The question of how best to describe the function of a protein with a meaningful language remains. While fold-based methods and ligand-based methods have been shown to be very useful, the use of a 3D motif as a signature for protein function has offered new perspectives on catalytic sites, and could ultimately form the foundation of a functional annotation language. Challenges remain on how to identify these motifs, and even with knowledge of the substrate and many examples, it can be nontrivial to identify the ideal 3D motif that uniquely and completely defines function for a given enzyme.
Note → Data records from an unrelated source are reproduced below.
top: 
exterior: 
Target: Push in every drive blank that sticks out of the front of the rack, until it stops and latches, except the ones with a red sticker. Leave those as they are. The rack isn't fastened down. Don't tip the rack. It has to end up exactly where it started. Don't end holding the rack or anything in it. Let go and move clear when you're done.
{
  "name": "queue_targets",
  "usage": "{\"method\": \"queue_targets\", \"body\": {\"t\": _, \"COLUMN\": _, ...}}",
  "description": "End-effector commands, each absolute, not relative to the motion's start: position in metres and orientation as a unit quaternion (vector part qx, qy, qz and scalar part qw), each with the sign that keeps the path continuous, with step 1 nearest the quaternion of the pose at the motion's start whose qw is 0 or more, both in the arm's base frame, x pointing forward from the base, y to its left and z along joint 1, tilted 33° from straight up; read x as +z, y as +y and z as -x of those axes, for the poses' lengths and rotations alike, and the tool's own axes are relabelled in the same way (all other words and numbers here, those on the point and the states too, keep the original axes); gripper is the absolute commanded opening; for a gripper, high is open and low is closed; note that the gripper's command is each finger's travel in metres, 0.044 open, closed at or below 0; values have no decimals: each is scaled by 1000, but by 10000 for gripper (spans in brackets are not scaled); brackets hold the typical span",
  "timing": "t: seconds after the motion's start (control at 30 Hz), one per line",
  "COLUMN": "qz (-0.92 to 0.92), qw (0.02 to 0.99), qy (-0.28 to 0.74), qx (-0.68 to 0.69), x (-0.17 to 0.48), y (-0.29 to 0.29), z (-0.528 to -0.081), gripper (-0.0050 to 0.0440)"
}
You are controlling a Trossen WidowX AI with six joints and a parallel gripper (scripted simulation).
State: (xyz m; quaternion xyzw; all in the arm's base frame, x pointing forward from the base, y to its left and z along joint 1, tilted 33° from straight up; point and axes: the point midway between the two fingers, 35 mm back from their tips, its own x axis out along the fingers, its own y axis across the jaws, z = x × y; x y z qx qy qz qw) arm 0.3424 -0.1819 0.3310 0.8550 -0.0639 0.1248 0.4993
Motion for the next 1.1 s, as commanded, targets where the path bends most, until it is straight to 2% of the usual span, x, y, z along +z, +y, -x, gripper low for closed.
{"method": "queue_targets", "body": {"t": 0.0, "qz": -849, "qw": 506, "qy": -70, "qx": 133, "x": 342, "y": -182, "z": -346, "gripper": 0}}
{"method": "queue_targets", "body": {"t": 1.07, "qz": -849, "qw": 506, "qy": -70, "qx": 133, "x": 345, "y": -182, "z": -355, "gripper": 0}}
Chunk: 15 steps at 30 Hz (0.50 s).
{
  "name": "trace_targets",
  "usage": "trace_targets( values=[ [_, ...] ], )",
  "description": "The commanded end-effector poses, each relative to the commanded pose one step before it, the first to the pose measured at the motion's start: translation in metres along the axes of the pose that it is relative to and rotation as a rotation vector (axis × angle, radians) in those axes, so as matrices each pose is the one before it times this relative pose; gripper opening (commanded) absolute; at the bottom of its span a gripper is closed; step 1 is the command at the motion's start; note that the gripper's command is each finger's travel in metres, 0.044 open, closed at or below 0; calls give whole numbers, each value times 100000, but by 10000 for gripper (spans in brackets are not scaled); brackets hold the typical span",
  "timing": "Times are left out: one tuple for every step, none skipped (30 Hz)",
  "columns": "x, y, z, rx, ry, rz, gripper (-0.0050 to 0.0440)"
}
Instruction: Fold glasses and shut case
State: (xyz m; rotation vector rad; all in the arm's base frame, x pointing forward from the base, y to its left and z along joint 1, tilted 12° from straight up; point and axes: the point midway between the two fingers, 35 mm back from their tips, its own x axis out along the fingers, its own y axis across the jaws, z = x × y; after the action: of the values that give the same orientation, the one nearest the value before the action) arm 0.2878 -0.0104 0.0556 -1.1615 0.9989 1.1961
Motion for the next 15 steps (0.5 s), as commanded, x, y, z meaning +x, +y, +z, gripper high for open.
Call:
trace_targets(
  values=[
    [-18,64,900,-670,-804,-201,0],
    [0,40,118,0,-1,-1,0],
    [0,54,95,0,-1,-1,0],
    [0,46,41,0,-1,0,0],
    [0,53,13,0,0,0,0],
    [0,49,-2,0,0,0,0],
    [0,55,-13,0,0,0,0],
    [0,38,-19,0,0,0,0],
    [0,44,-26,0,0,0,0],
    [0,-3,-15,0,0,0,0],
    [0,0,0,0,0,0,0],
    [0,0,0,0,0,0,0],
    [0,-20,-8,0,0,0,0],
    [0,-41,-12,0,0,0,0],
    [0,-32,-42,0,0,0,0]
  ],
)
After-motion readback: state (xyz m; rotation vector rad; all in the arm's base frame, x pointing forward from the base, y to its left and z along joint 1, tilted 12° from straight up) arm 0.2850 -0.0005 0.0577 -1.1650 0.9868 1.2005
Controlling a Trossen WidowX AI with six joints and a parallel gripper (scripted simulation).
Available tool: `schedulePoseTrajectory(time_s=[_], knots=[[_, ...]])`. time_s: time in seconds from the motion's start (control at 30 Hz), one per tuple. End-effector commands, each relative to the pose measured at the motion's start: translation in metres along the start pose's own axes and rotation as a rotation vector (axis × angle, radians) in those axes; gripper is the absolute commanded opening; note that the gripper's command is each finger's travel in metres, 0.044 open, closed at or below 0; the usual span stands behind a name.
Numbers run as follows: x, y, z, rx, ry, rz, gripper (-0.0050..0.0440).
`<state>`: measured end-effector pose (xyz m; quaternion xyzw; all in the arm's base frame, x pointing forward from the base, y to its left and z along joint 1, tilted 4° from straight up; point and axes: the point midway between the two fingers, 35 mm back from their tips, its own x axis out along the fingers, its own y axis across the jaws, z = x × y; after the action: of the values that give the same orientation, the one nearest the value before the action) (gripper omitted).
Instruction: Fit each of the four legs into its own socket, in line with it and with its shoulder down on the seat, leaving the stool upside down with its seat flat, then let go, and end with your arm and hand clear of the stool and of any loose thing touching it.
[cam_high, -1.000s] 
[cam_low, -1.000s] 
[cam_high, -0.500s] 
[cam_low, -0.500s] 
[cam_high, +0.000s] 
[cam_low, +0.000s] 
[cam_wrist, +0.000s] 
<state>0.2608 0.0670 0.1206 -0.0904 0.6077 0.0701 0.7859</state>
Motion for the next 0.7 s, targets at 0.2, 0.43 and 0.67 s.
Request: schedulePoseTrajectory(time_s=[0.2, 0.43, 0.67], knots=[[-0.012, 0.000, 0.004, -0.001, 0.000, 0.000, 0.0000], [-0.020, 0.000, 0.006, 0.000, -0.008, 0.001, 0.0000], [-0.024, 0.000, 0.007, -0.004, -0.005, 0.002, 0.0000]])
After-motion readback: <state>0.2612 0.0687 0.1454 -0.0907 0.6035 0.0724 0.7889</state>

What, then, is the most natural classification of protein function, if we choose 3D motifs as a basis for classification? In enzymes, individual residues or functional groups play different roles in the course of a reaction: substrate recognition, catalysis of a particular step in the reaction, stabilization of an intermediate, or some combination of these. As proteins evolve to perform new functions, they can make use of existing pieces of catalytic machinery that carry out a common partial reaction (Babbitt and Gerlt 2000; Bartlett et al. 2003). This explains in part why members of a homologous but diverse group of enzymes often make use of the same configuration of a small number of amino acids, despite catalysing different overall reactions. It may well be that these subunits (which are 3D motifs ) will form the basic building blocks of all enzymes, and a functional classification scheme should include these basic units in its language.